## ACTIVITY:
Your reply should be the following data, copied exactly.

(Items from a data source)
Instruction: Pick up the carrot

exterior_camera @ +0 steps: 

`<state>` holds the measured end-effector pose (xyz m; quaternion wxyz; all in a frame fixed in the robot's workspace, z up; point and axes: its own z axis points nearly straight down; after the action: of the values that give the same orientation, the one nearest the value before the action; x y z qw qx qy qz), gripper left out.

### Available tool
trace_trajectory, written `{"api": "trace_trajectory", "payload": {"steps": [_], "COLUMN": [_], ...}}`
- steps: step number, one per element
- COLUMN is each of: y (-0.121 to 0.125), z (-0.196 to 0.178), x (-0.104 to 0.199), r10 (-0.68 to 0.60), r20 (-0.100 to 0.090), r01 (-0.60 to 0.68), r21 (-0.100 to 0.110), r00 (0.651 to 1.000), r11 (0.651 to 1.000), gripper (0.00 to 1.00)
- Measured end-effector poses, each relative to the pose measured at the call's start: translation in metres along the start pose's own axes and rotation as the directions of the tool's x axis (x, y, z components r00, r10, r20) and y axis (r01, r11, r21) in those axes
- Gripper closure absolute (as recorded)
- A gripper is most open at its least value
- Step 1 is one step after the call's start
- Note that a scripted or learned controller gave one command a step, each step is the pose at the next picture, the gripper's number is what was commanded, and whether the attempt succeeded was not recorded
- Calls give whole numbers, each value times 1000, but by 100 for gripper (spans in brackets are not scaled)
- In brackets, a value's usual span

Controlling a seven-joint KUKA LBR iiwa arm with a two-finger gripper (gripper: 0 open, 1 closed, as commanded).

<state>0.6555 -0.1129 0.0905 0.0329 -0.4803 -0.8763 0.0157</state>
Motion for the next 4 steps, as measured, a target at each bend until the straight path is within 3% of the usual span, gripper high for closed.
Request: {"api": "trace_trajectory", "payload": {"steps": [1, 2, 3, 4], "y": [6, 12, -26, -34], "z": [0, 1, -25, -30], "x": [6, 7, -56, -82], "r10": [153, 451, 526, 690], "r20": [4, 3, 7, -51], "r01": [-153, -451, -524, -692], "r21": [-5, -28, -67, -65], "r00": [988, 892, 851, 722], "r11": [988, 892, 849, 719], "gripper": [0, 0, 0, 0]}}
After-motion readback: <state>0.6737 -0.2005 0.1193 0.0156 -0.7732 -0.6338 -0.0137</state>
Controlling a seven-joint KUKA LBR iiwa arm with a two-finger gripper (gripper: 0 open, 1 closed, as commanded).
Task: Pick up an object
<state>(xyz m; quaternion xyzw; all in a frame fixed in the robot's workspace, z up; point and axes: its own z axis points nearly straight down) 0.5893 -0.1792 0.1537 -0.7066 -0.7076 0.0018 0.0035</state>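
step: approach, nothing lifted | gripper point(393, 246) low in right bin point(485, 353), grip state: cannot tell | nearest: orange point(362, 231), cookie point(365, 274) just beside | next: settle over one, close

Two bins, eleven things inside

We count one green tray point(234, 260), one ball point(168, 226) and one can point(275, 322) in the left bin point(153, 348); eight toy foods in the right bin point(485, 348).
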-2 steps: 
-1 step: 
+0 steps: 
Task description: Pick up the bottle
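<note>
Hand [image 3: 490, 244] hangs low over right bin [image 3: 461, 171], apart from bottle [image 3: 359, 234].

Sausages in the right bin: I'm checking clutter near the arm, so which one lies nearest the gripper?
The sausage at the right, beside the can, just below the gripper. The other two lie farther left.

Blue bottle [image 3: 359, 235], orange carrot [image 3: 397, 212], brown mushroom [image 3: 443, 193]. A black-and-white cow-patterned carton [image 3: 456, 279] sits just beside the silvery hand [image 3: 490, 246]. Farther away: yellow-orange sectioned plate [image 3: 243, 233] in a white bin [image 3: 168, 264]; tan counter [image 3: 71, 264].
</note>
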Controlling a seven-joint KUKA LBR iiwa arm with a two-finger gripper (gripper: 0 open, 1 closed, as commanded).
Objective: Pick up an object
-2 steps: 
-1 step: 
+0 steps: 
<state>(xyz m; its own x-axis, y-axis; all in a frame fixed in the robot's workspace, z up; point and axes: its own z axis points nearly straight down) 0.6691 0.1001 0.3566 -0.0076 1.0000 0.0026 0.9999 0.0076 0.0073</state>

## RESULT OF THE TASK:
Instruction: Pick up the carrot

exterior_camera @ +0 steps: 

`<state>` holds the measured end-effector pose (xyz m; quaternion wxyz; all in a frame fixed in the robot's workspace, z up; point and axes: its own z axis points nearly straight down; after the action: of the values that give the same orientation, the one nearest the value before the action; x y z qw qx qy qz), gripper left out.

### Available tool
trace_trajectory, written `{"api": "trace_trajectory", "payload": {"steps": [_], "COLUMN": [_], ...}}`
- steps: step number, one per element
- COLUMN is each of: y (-0.121 to 0.125), z (-0.196 to 0.178), x (-0.104 to 0.199), r10 (-0.68 to 0.60), r20 (-0.100 to 0.090), r01 (-0.60 to 0.68), r21 (-0.100 to 0.110), r00 (0.651 to 1.000), r11 (0.651 to 1.000), gripper (0.00 to 1.00)
- Measured end-effector poses, each relative to the pose measured at the call's start: translation in metres along the start pose's own axes and rotation as the directions of the tool's x axis (x, y, z components r00, r10, r20) and y axis (r01, r11, r21) in those axes
- Gripper closure absolute (as recorded)
- A gripper is most open at its least value
- Step 1 is one step after the call's start
- Note that a scripted or learned controller gave one command a step, each step is the pose at the next picture, the gripper's number is what was commanded, and whether the attempt succeeded was not recorded
- Calls give whole numbers, each value times 1000, but by 100 for gripper (spans in brackets are not scaled)
- In brackets, a value's usual span

Controlling a seven-joint KUKA LBR iiwa arm with a two-finger gripper (gripper: 0 open, 1 closed, as commanded).

<state>0.6555 -0.1129 0.0905 0.0329 -0.4803 -0.8763 0.0157</state>
Motion for the next 4 steps, as measured, a target at each bend until the straight path is within 3% of the usual span, gripper high for closed.
Request: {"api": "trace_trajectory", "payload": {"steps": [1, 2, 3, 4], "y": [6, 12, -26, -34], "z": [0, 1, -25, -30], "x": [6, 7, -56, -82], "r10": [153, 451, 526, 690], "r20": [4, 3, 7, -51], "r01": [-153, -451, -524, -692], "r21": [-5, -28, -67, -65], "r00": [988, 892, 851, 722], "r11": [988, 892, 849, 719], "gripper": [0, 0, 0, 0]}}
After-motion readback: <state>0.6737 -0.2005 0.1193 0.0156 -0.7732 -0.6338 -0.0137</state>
Controlling a seven-joint KUKA LBR iiwa arm with a two-finger gripper (gripper: 0 open, 1 closed, as commanded).
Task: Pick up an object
<state>(xyz m; quaternion xyzw; all in a frame fixed in the robot's workspace, z up; point and axes: its own z axis points nearly straight down) 0.5893 -0.1792 0.1537 -0.7066 -0.7076 0.0018 0.0035</state>
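step: approach, nothing lifted | gripper point(393, 246) low in right bin point(485, 353), grip state: cannot tell | nearest: orange point(362, 231), cookie point(365, 274) just beside | next: settle over one, close

Two bins, eleven things inside

We count one green tray point(234, 260), one ball point(168, 226) and one can point(275, 322) in the left bin point(153, 348); eight toy foods in the right bin point(485, 348).
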-2 steps: 
-1 step: 
+0 steps: 
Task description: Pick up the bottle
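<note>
Hand [image 3: 490, 244] hangs low over right bin [image 3: 461, 171], apart from bottle [image 3: 359, 234].

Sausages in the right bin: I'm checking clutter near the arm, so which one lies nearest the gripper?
The sausage at the right, beside the can, just below the gripper. The other two lie farther left.

Blue bottle [image 3: 359, 235], orange carrot [image 3: 397, 212], brown mushroom [image 3: 443, 193]. A black-and-white cow-patterned carton [image 3: 456, 279] sits just beside the silvery hand [image 3: 490, 246]. Farther away: yellow-orange sectioned plate [image 3: 243, 233] in a white bin [image 3: 168, 264]; tan counter [image 3: 71, 264].
</note>
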Controlling a seven-joint KUKA LBR iiwa arm with a two-finger gripper (gripper: 0 open, 1 closed, as commanded).
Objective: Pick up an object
-2 steps: 
-1 step: 
+0 steps: 
<state>(xyz m; its own x-axis, y-axis; all in a frame fixed in the robot's workspace, z up; point and axes: its own z axis points nearly straight down) 0.6691 0.1001 0.3566 -0.0076 1.0000 0.0026 0.9999 0.0076 0.0073</state>

That completes the answer to the exercise.